At least half the book is devoted to Gilding’s ideas of what must be done over the next 40 years to create a sustainable no-growth economy and the values that go with it--ideas tested so far in his speeches and peer-reviewed papers, but now available for wider scrutiny and participation. Though he uses big labels and inspirational generalities, he’s practical and subtle on the process and on as many details as he musters.
Gilding acknowledges the emotional impact of a future of earthquake-like disruptions, and a transition that
“will shake us to the core, forcing a substantial rearrangement of human values, political systems, and our physical lives.” This has happened before, but perhaps never so intentionally. He writes that
“Grieving is an appropriate response” for the world we’ve destroyed and the resulting pain,
“but sustained despair is not.” Any chance for civilization surviving depends on “
active, engaged and strategic hope.” Hope is not a response but a commitment. Optimism is
“the most important and political choice an individual can make.”
This hope must be enacted partly by working to define the plans necessary to meet this crisis, so when society demands them, they’ll be ready. That makes this a book to keep. It takes awhile to absorb its information and the emotions it evokes. But there’s getting to be a consensus that the catastrophe “that will shake us to the core” is coming. It’s time to choose this way to be human, face the grief and think hard about the future.
Combining a brief sketch of the depth and extent of catastrophe with a brief sketch of a program to get through it and make things better seems a proper enterprise, but it makes for a very weird book. The implications of living through the death of millions--as we're seeing right now in the climate-related starvation in the Horn of Africa--as well as the chaos, the fear, uncertainty (is this intractable recession the beginning of the permanent economic growth collapse?) and denial--seem to need more than a simple acknowledgement they are coming.

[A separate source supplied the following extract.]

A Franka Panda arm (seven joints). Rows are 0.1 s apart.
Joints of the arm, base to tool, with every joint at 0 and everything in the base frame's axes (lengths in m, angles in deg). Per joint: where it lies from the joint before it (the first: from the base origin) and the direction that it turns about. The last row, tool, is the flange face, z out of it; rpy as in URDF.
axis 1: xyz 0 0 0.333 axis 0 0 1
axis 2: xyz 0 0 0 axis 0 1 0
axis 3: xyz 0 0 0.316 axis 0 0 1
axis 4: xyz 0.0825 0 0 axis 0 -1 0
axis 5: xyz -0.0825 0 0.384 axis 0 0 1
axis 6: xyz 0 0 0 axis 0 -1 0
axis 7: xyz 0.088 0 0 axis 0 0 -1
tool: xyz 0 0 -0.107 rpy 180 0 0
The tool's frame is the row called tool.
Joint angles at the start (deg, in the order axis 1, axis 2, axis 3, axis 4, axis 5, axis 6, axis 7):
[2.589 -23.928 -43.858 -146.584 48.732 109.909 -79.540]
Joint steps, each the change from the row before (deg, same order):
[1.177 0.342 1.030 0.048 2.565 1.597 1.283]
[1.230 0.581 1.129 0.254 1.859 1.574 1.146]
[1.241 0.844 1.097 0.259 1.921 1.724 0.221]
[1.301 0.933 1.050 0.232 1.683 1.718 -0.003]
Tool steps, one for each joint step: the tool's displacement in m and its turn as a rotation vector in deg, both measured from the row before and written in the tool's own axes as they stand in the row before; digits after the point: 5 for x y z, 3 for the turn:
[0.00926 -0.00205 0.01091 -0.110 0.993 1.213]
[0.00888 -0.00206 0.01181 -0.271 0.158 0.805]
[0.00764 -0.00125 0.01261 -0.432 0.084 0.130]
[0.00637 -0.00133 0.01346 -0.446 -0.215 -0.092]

A little reflection makes the rest of the book seem like whistling in the dark, and the occasional inspirational self-help book tone doesn't help. That's not to say that his program isn't a useful one, or that it won't work. It just makes for a schizoid reading experience. Also, its subtitle is so silly I can't even bring myself to use it. But all of that just has to be acknowledged--then the content of the book worked with and absorbed.
How far we are from engaging with these issues, let alone accepting and confronting them, can be gauged by how little influence on the public dialogue these books are having. But for the relative few who are engaged, this book should remain of considerable interest for some time to come.
(By the way, the latest studies--despite some of the media reports--support and extend the notion that Arctic ice is melting
very rapidly--and may be virtually gone by 2050 or sooner.)